CHE is reporting that Researchers at the University of North Carolina at Chapel Hill are leading an effort to create a one-stop shop for data sets that would otherwise be lost to the public after the papers they were produced for are published. The goal of the project, called DataBridge, is to expand the life cycle of so-called dark data. It will serve as an archive for data sets and metadata, and will group them into clusters of information to make relevant data easier to find.
The hope is that eventually researchers from around the country will submit their data after publishing their findings.
Ideally, this is a great way to share data that is often very time consuming and expensive to extract.
Ultimately, The researchers are also interested in including another type of “dark data”: archives of social-media posts.

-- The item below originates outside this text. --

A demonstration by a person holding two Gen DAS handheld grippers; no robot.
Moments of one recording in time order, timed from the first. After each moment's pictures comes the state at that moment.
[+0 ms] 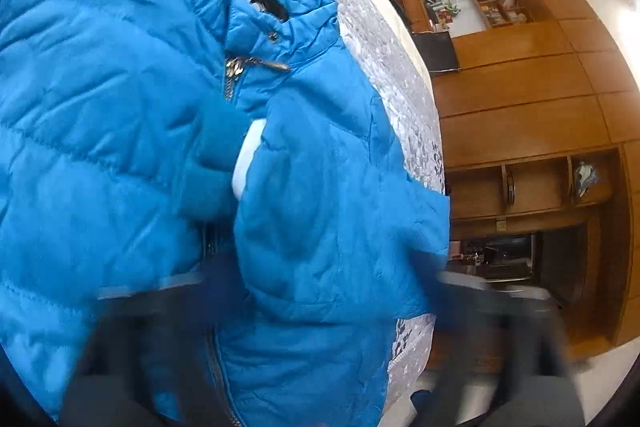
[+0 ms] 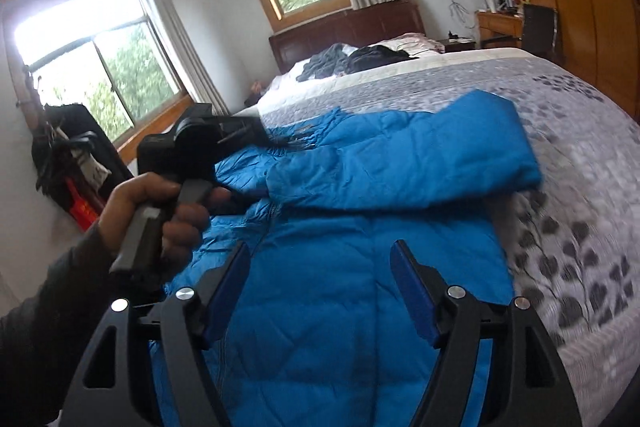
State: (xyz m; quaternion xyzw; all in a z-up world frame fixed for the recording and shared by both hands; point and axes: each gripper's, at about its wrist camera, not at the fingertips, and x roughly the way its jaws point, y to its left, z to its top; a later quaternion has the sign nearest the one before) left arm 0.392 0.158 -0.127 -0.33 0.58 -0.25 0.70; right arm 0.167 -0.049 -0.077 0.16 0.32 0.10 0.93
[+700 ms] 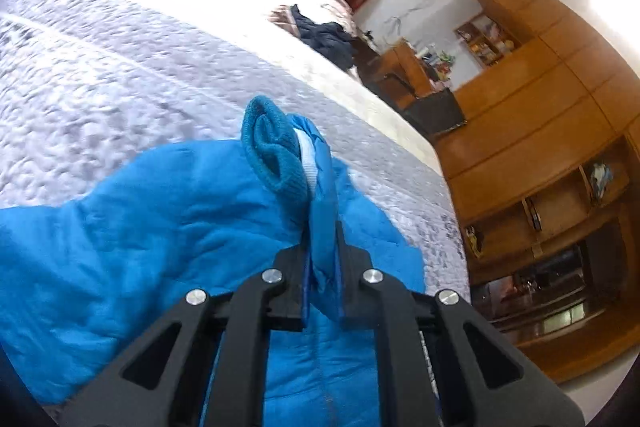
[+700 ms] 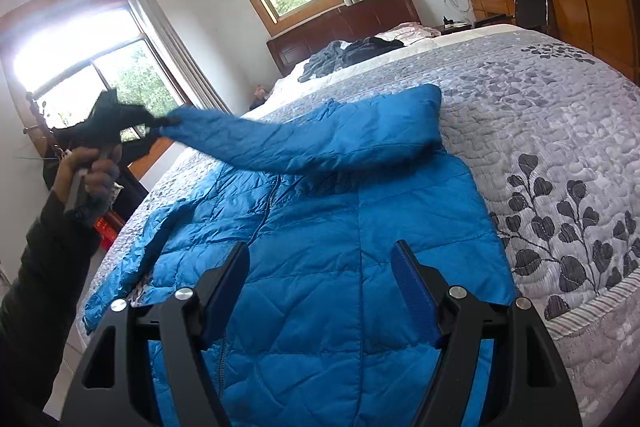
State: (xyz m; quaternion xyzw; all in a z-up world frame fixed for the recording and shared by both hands) left arm 0.385 0.314 0.000 -0.29 0.47 -0.19 0.81; right arm 0.154 -0.068 -0.096 0.21 0.32 0.11 0.92
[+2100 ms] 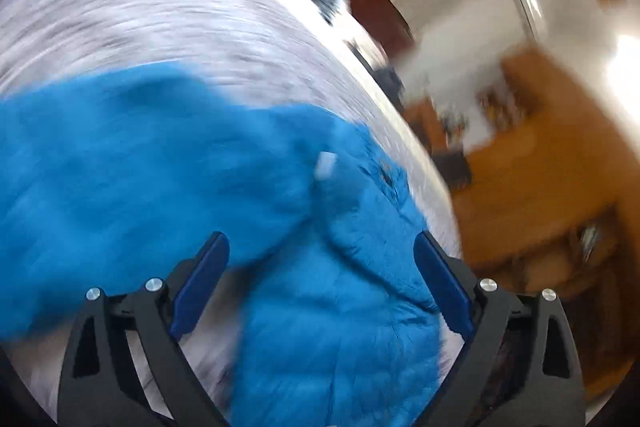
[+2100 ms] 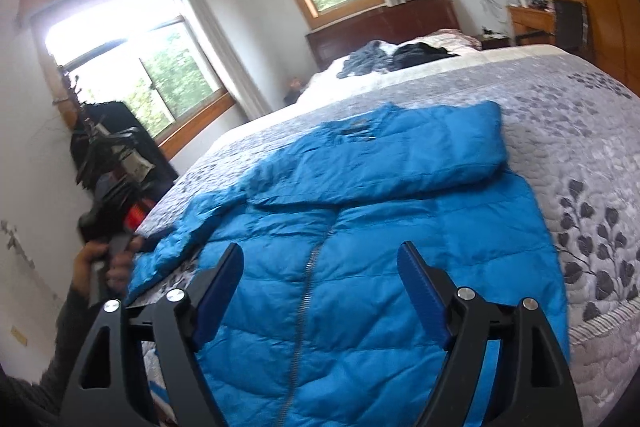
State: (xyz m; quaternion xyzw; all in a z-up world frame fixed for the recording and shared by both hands) left arm 0.190 0.484 -0.069 -0.45 0.38 -0.09 0.80; right arm 0.141 -0.008 -0.060 0.17 0.31 0.18 0.92
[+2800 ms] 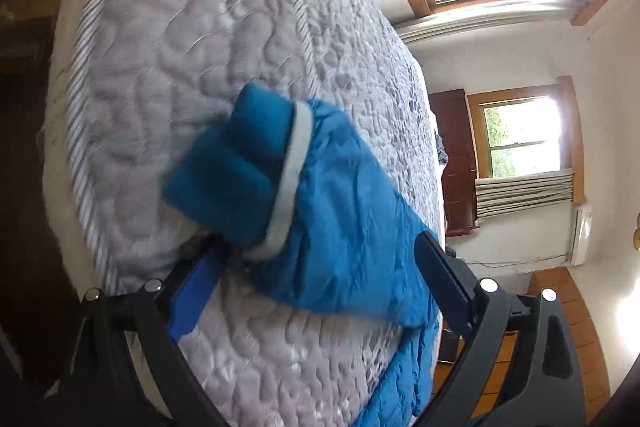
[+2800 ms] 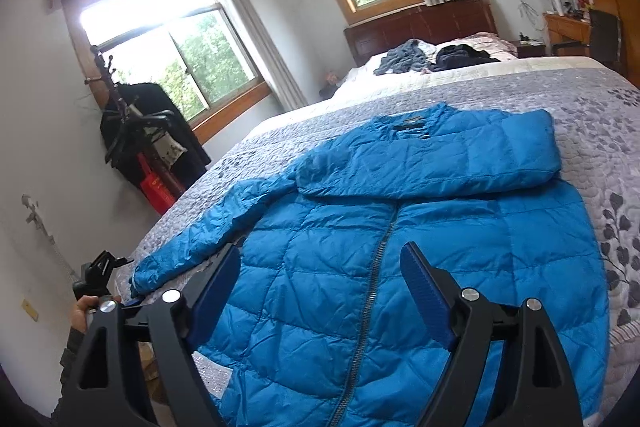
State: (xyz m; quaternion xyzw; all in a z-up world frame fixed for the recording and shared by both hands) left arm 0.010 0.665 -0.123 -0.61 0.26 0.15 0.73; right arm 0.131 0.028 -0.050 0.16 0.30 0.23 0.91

For example, the group has imagined creating algorithms to sort through tweets posted during the Arab Spring, for researchers studying the role of social media in the movement.
And in some cases, the project could serve as a model for libraries at research institutions that are looking to better track data in line with federal requirements.
But as commenters to the article noted, there are issues with reusing data sets. What about authenticity and ownership rights?
To that end, librarians tried to get involved with the MLA beta repository that allows its members to post such data sets, as well as blog posts and conference papers, to assign a suitable license to them, and to receive a DOI for them (thereby going some way towards solving the authenticity and ownership issues). It was developed in collaboration with the librarians at Columbia's CDRS, and while only members can deposit their work, anyone can view and download it.
This is a good start for organizing data in a searchable format with disruptive technologies, such as the Internet of Things, capable of producing vast data sets that librarians should be at the forefront of sifting through.